Mr ADERMANN —And illogical, as the honourable member for Wide Bay says. I would like to say much more but I notice that there is a long list of speakers and I do not want to cover in any depth or detail arguments that have already been put to this House. However, I do wish to make a brief reference to one section of the Bill, that which relates to the Commissioner of Taxation's gathering and access powers. It seems fairly innocuous, I suppose, to require that persons shall provide reasonable facilities and assistance to the Commissioner when he is exercising his powers of access. The words look all right. Already, of course, and quite understandably documents and records have to be made available. But unfortunately there is a very wide gulf between what the Commissioner regards as reasonable powers of access and facilities and what the taxpayer might consider them to be. What is reasonable? Is it reasonable to require that an office be made available to the auditors, at their convenience, while they are interviewing the taxpayer and looking at his affairs? Is it reasonable that business phones should have to be made available? Is it reasonable that pro- prietors should have to tie up half their staff, so that their business comes to a standstill?


Mr Braithwaite —And not be paid anything for it.

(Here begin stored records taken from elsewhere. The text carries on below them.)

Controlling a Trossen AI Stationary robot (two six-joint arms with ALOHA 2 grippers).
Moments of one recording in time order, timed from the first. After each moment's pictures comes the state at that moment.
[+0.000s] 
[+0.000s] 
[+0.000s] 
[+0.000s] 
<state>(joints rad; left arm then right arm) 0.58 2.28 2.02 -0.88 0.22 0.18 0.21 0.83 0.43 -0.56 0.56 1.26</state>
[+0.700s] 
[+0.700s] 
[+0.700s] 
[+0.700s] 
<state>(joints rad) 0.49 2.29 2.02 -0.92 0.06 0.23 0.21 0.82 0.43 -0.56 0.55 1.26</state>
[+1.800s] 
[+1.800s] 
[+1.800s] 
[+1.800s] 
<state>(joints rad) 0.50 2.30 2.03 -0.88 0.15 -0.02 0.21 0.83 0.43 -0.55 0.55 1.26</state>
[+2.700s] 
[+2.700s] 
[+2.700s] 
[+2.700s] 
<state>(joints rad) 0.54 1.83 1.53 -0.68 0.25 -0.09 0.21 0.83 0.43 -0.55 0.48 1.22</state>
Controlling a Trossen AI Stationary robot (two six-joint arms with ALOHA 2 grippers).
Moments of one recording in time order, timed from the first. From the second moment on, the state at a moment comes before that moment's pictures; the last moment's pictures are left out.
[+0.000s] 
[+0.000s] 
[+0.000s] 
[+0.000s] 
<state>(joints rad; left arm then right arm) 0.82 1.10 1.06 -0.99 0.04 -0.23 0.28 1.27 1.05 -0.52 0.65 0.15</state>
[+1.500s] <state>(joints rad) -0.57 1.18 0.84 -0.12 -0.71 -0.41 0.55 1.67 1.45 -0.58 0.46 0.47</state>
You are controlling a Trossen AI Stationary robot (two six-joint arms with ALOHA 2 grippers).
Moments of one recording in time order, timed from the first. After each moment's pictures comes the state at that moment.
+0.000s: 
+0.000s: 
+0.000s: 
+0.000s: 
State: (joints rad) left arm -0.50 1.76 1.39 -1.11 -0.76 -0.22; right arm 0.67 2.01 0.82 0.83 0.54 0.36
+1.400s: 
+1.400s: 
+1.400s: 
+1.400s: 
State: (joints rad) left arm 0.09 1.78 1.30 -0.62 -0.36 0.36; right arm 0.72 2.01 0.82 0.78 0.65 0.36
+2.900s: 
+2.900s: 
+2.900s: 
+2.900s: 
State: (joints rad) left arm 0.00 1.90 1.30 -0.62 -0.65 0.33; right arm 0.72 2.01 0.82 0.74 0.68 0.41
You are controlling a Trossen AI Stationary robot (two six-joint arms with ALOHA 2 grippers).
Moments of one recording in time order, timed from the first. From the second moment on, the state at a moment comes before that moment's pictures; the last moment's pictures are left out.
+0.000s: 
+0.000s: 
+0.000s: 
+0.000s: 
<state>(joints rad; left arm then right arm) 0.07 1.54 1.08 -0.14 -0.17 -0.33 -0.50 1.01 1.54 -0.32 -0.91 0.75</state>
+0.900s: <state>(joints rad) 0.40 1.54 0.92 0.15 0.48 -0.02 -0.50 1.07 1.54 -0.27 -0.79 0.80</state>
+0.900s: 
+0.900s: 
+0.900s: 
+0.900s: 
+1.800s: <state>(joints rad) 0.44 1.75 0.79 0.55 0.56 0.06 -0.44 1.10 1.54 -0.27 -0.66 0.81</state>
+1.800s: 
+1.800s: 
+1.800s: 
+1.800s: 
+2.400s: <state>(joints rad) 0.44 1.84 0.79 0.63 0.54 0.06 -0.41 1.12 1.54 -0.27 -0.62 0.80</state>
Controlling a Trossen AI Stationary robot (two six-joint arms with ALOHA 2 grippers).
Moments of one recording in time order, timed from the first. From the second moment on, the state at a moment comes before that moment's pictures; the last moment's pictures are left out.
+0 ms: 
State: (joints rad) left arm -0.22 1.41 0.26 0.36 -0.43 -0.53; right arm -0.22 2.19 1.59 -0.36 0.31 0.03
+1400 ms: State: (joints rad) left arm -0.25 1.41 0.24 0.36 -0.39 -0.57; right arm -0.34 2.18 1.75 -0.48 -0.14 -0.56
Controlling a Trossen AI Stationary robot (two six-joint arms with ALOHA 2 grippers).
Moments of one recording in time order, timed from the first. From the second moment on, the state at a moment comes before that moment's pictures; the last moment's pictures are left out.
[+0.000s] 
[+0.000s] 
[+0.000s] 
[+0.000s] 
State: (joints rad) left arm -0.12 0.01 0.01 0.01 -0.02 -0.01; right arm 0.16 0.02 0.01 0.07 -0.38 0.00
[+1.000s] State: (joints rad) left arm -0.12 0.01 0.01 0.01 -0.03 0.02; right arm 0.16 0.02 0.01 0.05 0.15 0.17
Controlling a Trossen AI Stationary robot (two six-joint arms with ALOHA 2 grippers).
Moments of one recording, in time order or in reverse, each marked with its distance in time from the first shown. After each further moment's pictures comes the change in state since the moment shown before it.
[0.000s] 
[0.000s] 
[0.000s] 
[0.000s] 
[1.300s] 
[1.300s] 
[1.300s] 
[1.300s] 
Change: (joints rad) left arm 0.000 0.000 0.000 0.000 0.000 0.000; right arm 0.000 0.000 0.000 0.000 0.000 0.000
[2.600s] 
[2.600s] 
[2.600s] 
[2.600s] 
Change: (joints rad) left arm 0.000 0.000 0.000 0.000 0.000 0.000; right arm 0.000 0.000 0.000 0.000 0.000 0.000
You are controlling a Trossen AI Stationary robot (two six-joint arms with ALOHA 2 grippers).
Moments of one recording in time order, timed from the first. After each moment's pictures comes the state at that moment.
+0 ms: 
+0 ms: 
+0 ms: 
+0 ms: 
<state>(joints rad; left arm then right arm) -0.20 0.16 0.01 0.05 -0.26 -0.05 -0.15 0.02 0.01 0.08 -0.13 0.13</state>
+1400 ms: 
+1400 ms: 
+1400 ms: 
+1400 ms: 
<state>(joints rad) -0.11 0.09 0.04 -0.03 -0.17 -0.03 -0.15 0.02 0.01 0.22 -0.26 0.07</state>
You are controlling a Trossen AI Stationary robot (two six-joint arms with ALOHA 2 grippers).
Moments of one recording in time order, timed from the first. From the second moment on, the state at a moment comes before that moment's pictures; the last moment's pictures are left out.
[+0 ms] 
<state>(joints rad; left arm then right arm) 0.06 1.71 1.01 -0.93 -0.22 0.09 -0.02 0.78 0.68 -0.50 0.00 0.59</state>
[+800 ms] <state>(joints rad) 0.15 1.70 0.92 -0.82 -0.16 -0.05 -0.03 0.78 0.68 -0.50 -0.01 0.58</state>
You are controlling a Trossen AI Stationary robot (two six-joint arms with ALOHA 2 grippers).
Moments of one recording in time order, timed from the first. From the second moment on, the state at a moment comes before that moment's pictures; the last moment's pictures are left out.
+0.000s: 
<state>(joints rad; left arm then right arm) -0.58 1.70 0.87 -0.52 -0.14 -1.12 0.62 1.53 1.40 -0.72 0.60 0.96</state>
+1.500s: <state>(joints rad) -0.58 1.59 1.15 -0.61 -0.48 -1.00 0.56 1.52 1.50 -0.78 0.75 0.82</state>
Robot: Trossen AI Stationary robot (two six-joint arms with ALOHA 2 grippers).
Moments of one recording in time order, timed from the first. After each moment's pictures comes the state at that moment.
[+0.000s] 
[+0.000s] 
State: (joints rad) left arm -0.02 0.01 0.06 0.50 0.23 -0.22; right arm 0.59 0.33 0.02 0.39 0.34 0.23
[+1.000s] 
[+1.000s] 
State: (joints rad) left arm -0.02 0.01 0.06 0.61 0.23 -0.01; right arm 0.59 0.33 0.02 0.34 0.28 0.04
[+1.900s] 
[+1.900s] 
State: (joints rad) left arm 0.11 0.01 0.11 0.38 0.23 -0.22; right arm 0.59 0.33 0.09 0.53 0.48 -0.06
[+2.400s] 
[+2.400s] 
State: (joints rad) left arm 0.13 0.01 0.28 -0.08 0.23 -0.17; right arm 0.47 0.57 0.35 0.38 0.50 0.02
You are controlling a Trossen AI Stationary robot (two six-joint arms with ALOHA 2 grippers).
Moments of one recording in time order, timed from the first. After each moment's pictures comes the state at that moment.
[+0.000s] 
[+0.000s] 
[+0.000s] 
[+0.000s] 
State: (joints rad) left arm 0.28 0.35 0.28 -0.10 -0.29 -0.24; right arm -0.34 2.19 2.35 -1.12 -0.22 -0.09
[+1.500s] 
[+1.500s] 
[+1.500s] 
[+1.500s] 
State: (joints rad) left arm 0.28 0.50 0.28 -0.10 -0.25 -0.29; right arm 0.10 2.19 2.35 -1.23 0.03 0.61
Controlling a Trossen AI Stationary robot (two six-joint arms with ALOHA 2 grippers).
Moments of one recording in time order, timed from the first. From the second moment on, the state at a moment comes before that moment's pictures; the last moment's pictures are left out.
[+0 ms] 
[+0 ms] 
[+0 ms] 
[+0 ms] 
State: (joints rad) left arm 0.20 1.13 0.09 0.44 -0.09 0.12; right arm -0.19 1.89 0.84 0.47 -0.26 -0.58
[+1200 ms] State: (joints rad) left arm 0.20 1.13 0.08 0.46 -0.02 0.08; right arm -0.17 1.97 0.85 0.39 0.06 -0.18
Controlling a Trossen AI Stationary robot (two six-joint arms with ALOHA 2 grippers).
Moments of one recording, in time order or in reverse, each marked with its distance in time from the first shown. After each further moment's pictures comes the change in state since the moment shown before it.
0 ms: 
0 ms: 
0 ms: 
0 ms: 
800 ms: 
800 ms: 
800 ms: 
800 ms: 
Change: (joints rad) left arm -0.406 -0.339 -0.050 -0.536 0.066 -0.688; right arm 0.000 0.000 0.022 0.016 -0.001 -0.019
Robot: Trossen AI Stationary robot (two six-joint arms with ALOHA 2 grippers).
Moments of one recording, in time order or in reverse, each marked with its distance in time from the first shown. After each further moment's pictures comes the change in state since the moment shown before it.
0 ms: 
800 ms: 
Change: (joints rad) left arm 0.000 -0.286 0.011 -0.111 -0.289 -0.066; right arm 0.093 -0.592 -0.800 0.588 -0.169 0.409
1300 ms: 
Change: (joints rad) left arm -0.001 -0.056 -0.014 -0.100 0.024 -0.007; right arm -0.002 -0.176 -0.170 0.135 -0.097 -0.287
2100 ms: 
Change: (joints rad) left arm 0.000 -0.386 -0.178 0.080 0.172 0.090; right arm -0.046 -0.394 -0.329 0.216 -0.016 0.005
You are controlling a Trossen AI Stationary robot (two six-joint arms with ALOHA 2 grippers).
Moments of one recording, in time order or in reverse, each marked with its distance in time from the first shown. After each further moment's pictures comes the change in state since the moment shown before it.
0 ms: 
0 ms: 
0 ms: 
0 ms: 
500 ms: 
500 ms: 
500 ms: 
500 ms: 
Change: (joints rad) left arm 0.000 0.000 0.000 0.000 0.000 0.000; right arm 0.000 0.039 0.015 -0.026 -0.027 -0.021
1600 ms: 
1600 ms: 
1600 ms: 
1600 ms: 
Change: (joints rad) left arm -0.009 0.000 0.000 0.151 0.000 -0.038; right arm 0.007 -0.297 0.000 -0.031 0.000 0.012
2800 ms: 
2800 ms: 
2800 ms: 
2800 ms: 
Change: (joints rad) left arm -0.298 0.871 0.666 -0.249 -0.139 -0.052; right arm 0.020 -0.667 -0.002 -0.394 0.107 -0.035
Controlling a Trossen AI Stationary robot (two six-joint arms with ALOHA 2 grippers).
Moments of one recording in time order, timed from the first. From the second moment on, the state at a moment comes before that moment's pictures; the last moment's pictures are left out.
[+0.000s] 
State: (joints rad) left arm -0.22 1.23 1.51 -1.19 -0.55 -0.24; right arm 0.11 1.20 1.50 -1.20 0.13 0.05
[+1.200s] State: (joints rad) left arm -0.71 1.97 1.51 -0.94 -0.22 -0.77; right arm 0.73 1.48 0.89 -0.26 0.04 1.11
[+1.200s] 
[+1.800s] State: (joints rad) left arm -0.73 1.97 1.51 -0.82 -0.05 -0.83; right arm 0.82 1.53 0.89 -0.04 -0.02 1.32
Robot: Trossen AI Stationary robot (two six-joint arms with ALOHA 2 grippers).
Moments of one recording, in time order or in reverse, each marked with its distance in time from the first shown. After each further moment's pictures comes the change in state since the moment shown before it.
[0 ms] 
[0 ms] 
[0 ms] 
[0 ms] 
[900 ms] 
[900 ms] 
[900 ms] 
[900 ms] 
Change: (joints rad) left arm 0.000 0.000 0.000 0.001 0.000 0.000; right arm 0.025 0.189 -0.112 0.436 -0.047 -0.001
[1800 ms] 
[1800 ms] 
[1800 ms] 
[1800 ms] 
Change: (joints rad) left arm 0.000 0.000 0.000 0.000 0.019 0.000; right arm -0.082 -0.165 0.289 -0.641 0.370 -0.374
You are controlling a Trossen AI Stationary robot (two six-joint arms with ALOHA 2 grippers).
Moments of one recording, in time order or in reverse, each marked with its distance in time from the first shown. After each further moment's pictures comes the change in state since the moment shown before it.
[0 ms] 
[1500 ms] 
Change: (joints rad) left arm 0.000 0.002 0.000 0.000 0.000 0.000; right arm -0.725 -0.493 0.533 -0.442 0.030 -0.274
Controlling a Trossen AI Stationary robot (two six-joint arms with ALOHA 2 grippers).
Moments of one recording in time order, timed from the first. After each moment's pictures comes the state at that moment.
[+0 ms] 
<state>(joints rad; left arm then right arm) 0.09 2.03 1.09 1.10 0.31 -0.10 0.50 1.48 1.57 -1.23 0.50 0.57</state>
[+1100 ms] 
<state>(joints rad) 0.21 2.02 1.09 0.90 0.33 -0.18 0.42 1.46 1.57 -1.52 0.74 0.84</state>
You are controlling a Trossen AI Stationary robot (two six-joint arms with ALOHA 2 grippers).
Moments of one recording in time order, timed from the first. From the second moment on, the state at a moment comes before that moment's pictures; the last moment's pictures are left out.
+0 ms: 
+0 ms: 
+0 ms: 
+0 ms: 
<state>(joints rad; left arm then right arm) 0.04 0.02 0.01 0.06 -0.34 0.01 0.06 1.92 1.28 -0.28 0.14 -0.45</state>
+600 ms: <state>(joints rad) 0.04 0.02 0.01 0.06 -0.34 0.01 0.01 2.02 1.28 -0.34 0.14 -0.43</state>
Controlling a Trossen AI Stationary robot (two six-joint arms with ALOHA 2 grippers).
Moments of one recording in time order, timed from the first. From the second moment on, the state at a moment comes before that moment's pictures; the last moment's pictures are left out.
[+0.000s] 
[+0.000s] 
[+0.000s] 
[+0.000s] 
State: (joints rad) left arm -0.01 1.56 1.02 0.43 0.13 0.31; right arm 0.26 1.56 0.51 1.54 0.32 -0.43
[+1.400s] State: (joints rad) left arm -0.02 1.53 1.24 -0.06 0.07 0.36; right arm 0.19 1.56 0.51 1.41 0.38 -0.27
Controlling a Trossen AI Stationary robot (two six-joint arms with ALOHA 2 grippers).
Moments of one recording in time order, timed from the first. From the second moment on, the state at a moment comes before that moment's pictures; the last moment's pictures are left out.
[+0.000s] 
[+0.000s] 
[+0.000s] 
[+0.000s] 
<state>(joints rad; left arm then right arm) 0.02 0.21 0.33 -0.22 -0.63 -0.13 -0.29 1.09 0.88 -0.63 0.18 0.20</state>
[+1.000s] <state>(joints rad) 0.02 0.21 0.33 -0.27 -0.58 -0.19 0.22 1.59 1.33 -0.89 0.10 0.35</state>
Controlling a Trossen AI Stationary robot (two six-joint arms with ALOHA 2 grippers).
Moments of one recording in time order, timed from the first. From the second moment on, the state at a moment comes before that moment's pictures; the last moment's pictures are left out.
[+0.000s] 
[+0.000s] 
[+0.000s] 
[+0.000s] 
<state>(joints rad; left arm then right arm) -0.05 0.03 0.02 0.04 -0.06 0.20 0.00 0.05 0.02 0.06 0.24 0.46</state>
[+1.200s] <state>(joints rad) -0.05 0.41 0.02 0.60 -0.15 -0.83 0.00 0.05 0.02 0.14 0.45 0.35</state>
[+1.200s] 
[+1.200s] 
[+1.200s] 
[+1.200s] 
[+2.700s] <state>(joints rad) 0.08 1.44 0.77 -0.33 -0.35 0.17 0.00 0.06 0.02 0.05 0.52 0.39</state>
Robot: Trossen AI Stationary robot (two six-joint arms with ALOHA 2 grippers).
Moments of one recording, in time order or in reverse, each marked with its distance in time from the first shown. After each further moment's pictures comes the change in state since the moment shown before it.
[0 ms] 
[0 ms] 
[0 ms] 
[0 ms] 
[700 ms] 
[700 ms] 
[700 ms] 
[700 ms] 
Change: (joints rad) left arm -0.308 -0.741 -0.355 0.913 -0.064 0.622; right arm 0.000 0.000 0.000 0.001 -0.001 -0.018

Mr ADERMANN —That is so. I notice that our colleagues of the Liberal Party have suggested as an amendment that those costs be recouped. The National Party intends to oppose completely the insertion of the provision to which I have referred. Additionally, the taxpayer under audit must be given the right to insist on the presence and assistance of his accountant or tax agent. I suppose theoretically that can happen now but in actual practice it is very much discouraged by the Taxation Office and the auditors. Even the tax form that we fill in invites people to insert a private phone number-so that the tax accountant or tax agent will be kept out of the picture. I believe, mainly because of the record and attitude of the Australian Taxation Office, that such provisions as I have described ought not be a part of the legislation. I have said in the House many times that the attitudes of the Taxation Office are distressing, often arbitrary and even threatening. I suppose that many of the representations that come to me-and probably a few more come to me than to other honourable members who have not a history of accounting--


Mr Rocher —I get a few.


Mr ADERMANN —Yes, I am sure that the honourable member would. Every member would, but I seem to get a sack full of them. Very many of the representations that come to me make such allegations about the Taxation Office. The people who come to me are not those that we hear about in this House-the rorters, the big fellows, the fellows that are ripping off the system. They are good, old, honest but confused taxpayers who get a missive from the Taxation Office that is couched in threatening language and as a result, suffer considerable and very unnecessary distress. Therefore, I ask honourable members to please excuse my cynicism when I see in this legislation a requirement that persons provide for the Commissioner reasonable facilities and assistance. I want to know what that means, what it requires.


Mr Braithwaite —What about a piece of rope to hang themselves with?


Mr ADERMANN —That is the next thing. Might I repeat, as I said at the beginning, Mr Deputy Speaker, that I am glad of at least of two things: That the double taxation of dividends has been addressed and that division 7 will be given a decent and dignified burial.